Whine less, work more

This guy studied hard. He very quickly became first the best student in the group, then on the stream. But that's not all. In addition to studying, he found time for business.

When I entered the institute, in my group there was a boy from India - Jay. The name seemed strange to us, what kind of “jay” is this? Letter of the English alphabet or "DJ"? But Jay, without offense, in bad Russian and impeccable English, told everyone that Jay means “victory” in Hindi. By the way, his Russian then became very good, literally a year later - the guy obviously had an ability for languages. “We all learned a little something and somehow,” Pushkin said this about me and most of my fellow students. But this is not about Jay. This guy studied hard. He very quickly became first the best student in the group, then on the stream. But that's not all. In addition to studying, he found time for business. His relatives passed from India a wide variety of brass and bronze jewelry, door handles, locks, furniture fittings, and so on. Jay opened a small shop where he sold all these things at a decent profit. It turns out that in his hometown this is the most common business - the production of various trinkets from brass.

Jay was the first in our class to buy a car with his hard-earned money. By the end of his studies, he already had an apartment, and he opened shops selling bronze and brass crafts in several neighboring cities. He graduated from the institute with honors, but refused to return to India, although he was guaranteed an excellent job there, by Indian standards. This is what he told me then: “I was the seventh of nine children, and nine more of my parents died. My parents earned three dollars a day - two dollars for my father and one dollar for my mother. Since childhood, I had to climb the dumps in the suburbs of Calcutta and look for additional food for myself, my brothers and sisters. And from the age of eleven I already worked in the workshop of a coppersmith.

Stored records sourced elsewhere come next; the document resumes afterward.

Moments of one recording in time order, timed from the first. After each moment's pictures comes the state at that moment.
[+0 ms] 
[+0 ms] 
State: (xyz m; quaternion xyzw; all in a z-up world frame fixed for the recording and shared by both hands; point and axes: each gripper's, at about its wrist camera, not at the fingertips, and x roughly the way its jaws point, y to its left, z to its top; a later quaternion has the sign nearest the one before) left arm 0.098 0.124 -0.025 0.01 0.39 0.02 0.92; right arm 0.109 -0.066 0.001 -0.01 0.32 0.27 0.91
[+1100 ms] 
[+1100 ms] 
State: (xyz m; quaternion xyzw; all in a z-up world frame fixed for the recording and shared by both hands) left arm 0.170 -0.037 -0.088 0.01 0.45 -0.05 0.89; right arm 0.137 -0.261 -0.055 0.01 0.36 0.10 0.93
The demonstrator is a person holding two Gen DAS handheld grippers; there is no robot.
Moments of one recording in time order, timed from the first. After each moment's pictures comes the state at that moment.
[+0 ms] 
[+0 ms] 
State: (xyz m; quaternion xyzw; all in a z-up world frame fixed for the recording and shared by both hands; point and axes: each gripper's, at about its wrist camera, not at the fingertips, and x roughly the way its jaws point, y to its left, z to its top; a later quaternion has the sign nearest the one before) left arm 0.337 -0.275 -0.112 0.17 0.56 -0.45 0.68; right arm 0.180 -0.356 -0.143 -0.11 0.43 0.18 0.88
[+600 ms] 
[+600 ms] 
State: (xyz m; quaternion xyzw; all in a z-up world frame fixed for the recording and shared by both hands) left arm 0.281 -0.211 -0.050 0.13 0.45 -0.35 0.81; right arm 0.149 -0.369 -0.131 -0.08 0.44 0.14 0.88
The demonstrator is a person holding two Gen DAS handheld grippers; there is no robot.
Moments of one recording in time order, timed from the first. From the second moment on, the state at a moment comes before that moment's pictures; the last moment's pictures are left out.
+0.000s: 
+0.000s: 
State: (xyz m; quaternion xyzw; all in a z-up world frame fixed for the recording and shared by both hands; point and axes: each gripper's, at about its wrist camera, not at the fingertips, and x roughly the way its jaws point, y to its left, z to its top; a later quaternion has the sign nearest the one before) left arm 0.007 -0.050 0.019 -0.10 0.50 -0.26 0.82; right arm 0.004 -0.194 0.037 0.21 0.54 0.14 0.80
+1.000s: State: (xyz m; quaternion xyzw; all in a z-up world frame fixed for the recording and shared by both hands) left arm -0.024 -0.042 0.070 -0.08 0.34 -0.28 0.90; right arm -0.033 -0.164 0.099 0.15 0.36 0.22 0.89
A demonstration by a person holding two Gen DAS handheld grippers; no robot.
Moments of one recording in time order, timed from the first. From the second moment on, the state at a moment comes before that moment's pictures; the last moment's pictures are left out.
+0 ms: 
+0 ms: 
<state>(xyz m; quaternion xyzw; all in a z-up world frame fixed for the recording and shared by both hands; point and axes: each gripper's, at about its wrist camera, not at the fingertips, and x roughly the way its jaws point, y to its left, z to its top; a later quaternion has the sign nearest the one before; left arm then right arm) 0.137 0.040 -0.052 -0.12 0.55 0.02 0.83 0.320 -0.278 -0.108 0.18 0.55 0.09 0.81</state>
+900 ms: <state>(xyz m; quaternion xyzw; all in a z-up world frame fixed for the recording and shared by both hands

And I also studied well, because at that moment I believed that only education would pull me out of poverty. You consider India to be the largest country in the world, but most of the people there live the way I did. Therefore, the opportunity to go to study with you was tantamount to winning the lottery for me. When you complain that you have a bad life in your country, there is no democracy, a crisis, no prospects for the development of business and personality, it becomes ridiculous to me. You don't understand what "no prospects" means. You should try to survive in India.” I often remember his words in difficult life situations.